Continual Test-Time Adaptation for Single Image Defocus Deblurring via Causal Siamese Networks
Shuang Cui, Yi Li, Jiangmeng Li, Xiongxin Tang, Bing Su, Fanjiang Xu, Hui Xiong
TL;DR
This work tackles the degradation of SIDD models under out-of-distribution, lens-specific PSF heterogeneity by introducing CauSiam, a continual test-time adaptation framework built on Siamese networks. It couples SiamCTTA with a causality-informed semantic priors integration (VSPI) that leverages large-scale vision-language models (e.g., CLIP) to achieve causal identifiability between blurry inputs and restored images. The approach demonstrates substantial generalization gains across five SIDD datasets, improves robustness to long-term domain shifts, and maintains efficiency by updating only a cross-attention semantic module and employing EMA distillation. The integration of SCM-based analysis and VLM-derived priors provides a principled path to reducing semantic artifacts while preserving fine-grained details in restoration, enabling practical deployment across diverse imaging devices.
Abstract
Single image defocus deblurring (SIDD) aims to restore an all-in-focus image from a defocused one. Distribution shifts in defocused images generally lead to performance degradation of existing methods during out-of-distribution inferences. In this work, we gauge the intrinsic reason behind the performance degradation, which is identified as the heterogeneity of lens-specific point spread functions.
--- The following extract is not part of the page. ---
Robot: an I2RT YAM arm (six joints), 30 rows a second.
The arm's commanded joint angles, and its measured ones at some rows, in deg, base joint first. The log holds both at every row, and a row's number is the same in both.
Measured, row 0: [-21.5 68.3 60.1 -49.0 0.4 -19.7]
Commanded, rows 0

Empirical evidence supports this finding, motivating us to employ a continual test-time adaptation (CTTA) paradigm for SIDD. However, traditional CTTA methods, which primarily rely on entropy minimization, cannot sufficiently explore task-dependent information for pixel-level regression tasks like SIDD. To address this issue, we propose a novel Siamese networks-based continual test-time adaptation framework, which adapts source models to continuously changing target domains only requiring unlabeled target data in an online manner. To further mitigate semantically erroneous textures introduced by source SIDD models under severe degradation, we revisit the learning paradigm through a structural causal model and propose Causal Siamese networks (CauSiam). Our method leverages large-scale pre-trained vision-language models to derive discriminative universal semantic priors and integrates these priors into Siamese networks, ensuring causal identifiability between blurry inputs and restored images. Extensive experiments demonstrate that CauSiam effectively improves the generalization performance of existing SIDD methods in continuously changing domains.